*Work request:*
Would you pull out every line of the material that contains the string "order"?

*Information shown:*
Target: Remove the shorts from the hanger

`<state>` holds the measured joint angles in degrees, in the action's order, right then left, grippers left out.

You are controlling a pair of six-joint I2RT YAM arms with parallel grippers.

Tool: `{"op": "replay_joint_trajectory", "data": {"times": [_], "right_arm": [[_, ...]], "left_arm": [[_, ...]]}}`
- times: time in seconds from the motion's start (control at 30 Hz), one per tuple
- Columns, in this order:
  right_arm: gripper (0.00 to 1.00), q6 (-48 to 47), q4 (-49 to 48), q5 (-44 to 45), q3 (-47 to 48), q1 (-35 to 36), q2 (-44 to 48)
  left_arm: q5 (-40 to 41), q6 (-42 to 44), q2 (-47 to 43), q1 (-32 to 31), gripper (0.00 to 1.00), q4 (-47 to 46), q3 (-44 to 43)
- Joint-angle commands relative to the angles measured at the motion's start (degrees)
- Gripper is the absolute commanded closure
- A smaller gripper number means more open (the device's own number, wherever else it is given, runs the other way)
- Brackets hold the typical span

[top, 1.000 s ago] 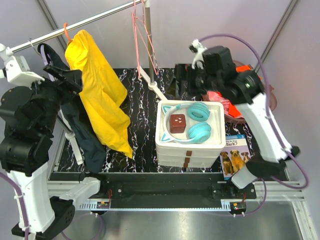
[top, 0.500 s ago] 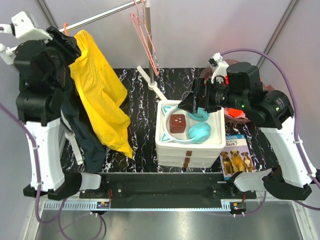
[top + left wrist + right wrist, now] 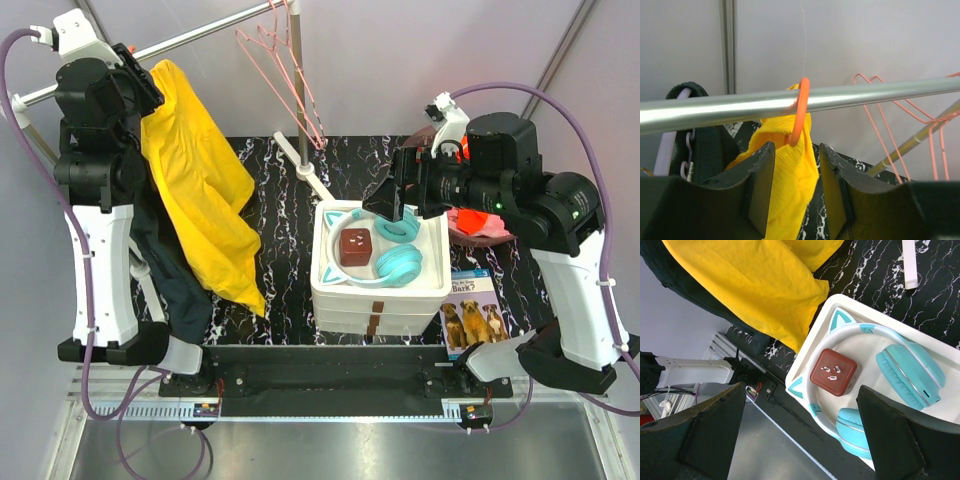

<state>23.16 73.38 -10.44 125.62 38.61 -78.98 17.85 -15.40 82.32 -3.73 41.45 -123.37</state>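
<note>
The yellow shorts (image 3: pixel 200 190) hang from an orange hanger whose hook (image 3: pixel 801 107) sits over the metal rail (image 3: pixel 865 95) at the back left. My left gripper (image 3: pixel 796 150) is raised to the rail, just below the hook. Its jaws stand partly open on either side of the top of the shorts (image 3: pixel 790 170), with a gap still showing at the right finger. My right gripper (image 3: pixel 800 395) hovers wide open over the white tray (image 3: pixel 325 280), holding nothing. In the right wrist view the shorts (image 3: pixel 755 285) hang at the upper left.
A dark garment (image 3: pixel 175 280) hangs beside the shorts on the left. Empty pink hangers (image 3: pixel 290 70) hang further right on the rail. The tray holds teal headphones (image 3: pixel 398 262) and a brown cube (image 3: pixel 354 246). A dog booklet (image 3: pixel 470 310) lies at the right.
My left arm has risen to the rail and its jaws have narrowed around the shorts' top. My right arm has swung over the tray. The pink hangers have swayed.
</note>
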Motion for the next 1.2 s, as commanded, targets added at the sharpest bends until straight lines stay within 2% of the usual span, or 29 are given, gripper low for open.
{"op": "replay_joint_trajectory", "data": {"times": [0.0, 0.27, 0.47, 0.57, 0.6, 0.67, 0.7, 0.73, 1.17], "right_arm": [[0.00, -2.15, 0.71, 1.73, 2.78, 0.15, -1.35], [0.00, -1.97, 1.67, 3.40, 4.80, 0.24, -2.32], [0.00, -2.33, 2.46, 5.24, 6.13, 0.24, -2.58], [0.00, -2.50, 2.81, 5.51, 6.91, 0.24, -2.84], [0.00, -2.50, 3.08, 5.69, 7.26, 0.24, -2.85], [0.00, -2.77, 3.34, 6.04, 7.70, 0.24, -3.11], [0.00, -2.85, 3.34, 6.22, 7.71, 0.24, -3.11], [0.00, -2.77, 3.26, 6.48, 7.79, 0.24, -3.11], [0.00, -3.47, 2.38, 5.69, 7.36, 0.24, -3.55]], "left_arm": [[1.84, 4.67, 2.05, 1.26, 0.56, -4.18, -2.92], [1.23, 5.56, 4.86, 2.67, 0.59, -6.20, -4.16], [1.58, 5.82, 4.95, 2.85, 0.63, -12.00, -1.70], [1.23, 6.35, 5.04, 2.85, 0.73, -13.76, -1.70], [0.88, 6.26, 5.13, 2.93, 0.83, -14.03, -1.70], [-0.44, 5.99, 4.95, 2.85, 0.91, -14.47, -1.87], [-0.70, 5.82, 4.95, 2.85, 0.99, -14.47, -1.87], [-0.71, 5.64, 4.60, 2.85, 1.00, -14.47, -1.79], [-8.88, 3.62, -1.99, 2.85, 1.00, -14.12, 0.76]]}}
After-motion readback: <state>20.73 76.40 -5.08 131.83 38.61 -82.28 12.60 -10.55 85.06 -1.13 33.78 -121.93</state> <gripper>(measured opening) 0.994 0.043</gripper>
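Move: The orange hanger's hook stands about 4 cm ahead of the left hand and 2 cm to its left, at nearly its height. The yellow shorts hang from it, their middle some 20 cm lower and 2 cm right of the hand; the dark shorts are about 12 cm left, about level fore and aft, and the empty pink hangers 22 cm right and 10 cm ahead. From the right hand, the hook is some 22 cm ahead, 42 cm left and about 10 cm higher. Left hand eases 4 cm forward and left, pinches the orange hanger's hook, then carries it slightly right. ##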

*Answer box:*
`<state>` holds the measured joint angles in degrees, in the action's order, right then left, grippers left out.
- Columns, in this order:

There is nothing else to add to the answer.